Again, with a nod of gratitude to Father Mahoney for illuminating the theology within the Peanuts gang, I offer these thoughts. The Great Pumpkin is special: whether it be as ethereal as the Holy Spirit, as pragmatic as a symbol of hope, or as allegorical as treatment for advanced disease, that Pumpkin represents something worth waiting for. Linus, ever the representative of humanity seeking the Lord, remains steadfast in his belief of this wonderful thing that he has never seen. In this story, Linus is Faith 101.

Linus’s faith is unwavered by the mockery of his friends and especially his sister. Linus’s faith becomes a clear and shiny hope, an anticipation of a delivery of belief. Linus is every parent of a child with cancer. Linus is a stage IV patient returning to MD Anderson. It isn’t that Linus doesn’t hear the Peanuts gang mocking him, and it most certainly isn’t that Linus doesn’t want to trick or treat. To be sure, Linus takes all of that in but is instead drunk with hope that no one can dare call false because they don’t know any better.

The night in the Pumpkin patch is the perfect allegory for a season of disease treatment. Linus and Sally stay side by side, certain for the arrival of the “Great Pumpkin”. Friends come and mock their choice. They offer the option of leaving for something more fun. Linus at one point becomes so convinced he has in fact seen the Great Pumpkin (which is only Snoopy) he passes out. Eventually, weary from waiting, Sally, the primary caregiver of Linus, leaves in a heap of frustration. Linus seems sad, but remains steadfast in his belief.

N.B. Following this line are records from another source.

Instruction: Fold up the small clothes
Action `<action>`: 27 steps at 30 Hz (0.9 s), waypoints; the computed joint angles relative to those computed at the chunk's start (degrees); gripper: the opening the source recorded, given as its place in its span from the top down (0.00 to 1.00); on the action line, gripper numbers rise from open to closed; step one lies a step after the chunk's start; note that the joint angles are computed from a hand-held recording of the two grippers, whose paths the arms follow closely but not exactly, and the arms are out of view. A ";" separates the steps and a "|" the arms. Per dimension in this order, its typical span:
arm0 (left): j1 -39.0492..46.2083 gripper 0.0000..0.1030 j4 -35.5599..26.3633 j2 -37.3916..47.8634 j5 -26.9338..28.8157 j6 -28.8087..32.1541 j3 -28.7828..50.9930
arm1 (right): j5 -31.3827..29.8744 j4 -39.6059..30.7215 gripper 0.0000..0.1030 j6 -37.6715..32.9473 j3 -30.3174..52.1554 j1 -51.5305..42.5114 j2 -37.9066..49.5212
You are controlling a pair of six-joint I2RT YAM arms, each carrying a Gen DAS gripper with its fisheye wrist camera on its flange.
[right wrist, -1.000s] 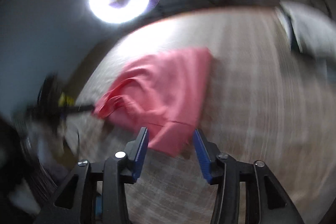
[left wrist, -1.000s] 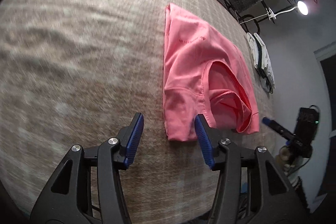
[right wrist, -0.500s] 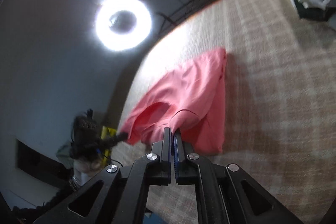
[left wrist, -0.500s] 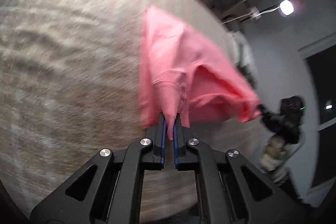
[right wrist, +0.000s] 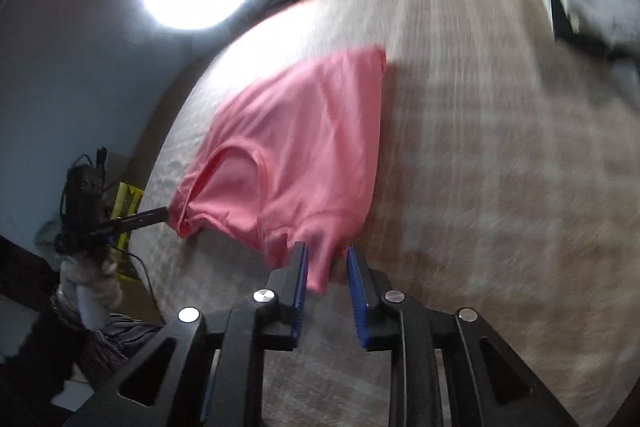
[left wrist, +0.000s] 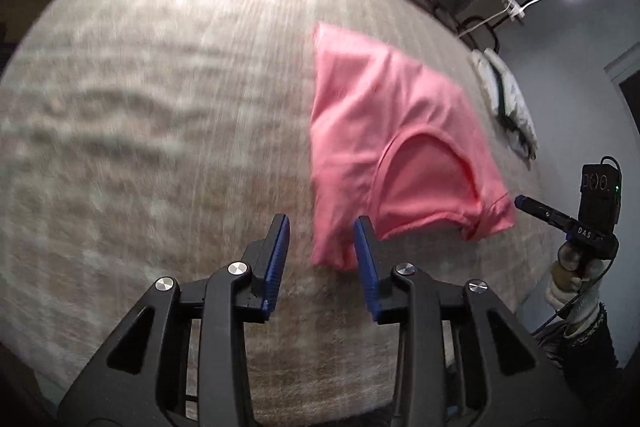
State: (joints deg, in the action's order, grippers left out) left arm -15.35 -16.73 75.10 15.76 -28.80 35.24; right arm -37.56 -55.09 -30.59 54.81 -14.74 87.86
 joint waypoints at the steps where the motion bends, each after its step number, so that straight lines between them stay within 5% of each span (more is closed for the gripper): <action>1: -0.81 0.68 0.26 0.05 -1.30 -0.56 0.77 | -1.29 0.49 0.67 0.50 0.77 -0.13 -0.31; 9: -2.61 0.68 4.55 11.04 -3.91 -2.67 11.16 | -2.81 14.26 0.58 16.91 8.93 5.57 10.63; 15: -1.15 0.68 6.00 20.76 -3.37 -1.83 18.92 | -2.54 18.08 0.59 24.73 16.90 8.35 21.82; 20: 2.97 0.68 7.97 28.25 -0.34 -6.85 24.08 | -4.62 19.40 0.61 29.55 21.20 8.95 28.26; 27: 5.82 0.73 10.81 38.40 6.87 -10.53 30.18 | -7.21 19.84 0.95 30.97 23.68 8.84 31.77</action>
State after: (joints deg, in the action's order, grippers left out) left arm -9.52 -5.92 113.51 22.63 -39.33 65.43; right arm -44.77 -35.25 0.38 78.49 -5.90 119.62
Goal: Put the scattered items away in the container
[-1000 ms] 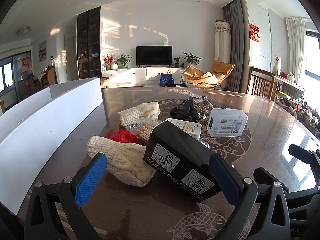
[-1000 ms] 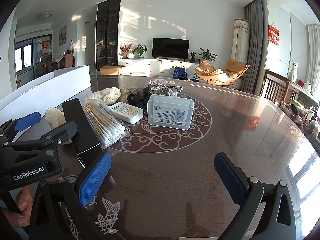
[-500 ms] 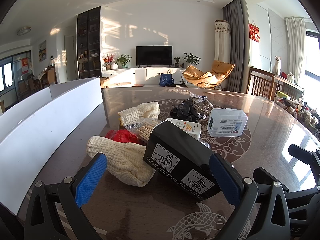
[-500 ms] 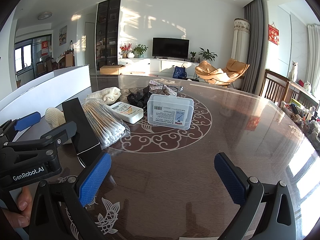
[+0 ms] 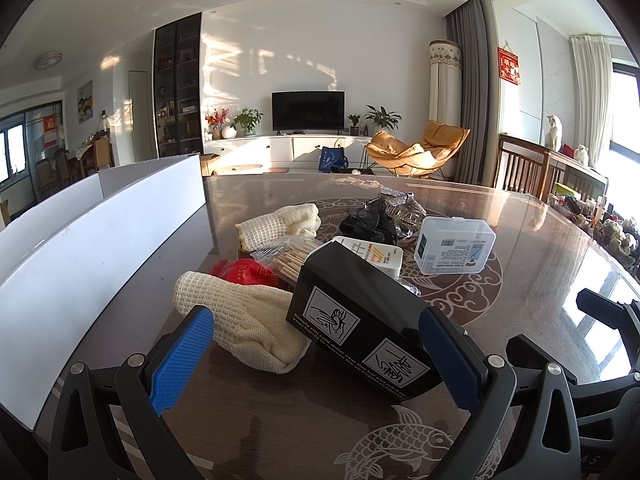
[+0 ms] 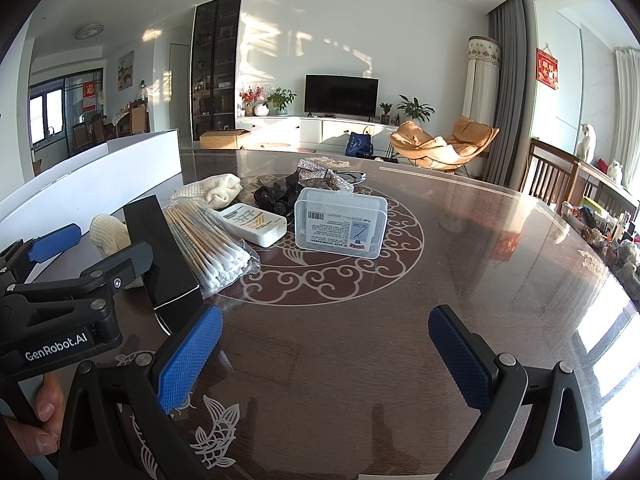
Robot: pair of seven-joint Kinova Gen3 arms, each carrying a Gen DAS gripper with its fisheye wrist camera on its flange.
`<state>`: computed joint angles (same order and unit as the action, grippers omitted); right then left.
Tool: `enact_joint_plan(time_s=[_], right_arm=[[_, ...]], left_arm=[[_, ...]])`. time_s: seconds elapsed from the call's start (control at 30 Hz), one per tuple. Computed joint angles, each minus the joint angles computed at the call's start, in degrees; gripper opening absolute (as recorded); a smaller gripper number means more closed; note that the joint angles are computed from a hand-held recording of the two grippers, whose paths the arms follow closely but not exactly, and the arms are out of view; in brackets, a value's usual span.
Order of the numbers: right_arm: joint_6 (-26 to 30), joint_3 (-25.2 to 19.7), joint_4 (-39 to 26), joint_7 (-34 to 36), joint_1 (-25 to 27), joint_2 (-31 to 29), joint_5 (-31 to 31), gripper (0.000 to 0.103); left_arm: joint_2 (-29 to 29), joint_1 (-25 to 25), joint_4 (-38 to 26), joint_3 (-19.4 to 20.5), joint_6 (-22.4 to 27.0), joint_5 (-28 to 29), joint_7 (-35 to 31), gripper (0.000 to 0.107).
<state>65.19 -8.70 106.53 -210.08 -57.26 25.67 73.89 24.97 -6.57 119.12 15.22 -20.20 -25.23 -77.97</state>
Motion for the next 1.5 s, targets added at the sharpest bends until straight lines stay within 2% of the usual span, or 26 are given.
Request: enact_joint_plan(time_s=[1.5], right_arm=[[0.3, 0.0, -0.2, -0.2, -0.2, 0.1, 0.0, 0.102]], left_arm=[[0.2, -1.9, -0.3, 2.0, 1.0, -2.4, 2.8, 0.103]])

To me, the most touching and poignant moment of “It’s the Great Pumpkin, Charlie Brown” comes in a scene with no dialogue. Lucy, Linus’s sister, awakens at 4 am to realize Linus is still out in the pumpkin patch. Silently, she trudges out and assists the very cold and sleepy Linus to bed. She doesn’t gloat, she doesn’t ask for thanks.  This character who has represented opposition to belief in a thing unseen, succumbs to love for her brother and seemingly forgives him for his devotion to a hopeful notion.  Perhaps, she even loves him a little for it.

Many many days, I meet patients and families who remind me of Linus. Boldly optimistic and infatuated with hope. For the love of GOD, if I do anything right in my job, I never ever want to squash that hope or depress their inner Linus.  The challenge is how to break the news that the “Great Pumpkin” they thought was coming, isn’t, BUT there is still reason to stay in the patch with a heart filled with hope. The challenge is to remind Sally her time wasn’t wasted and to encourage Lucy to not wait until 4 am to show her kindness.

I love the Peanuts gang and I love working in Palliative care. And I encourage each of you reading, to spend a moment, in a pumpkin patch, spiritually beside Linus, with a heart full of hope.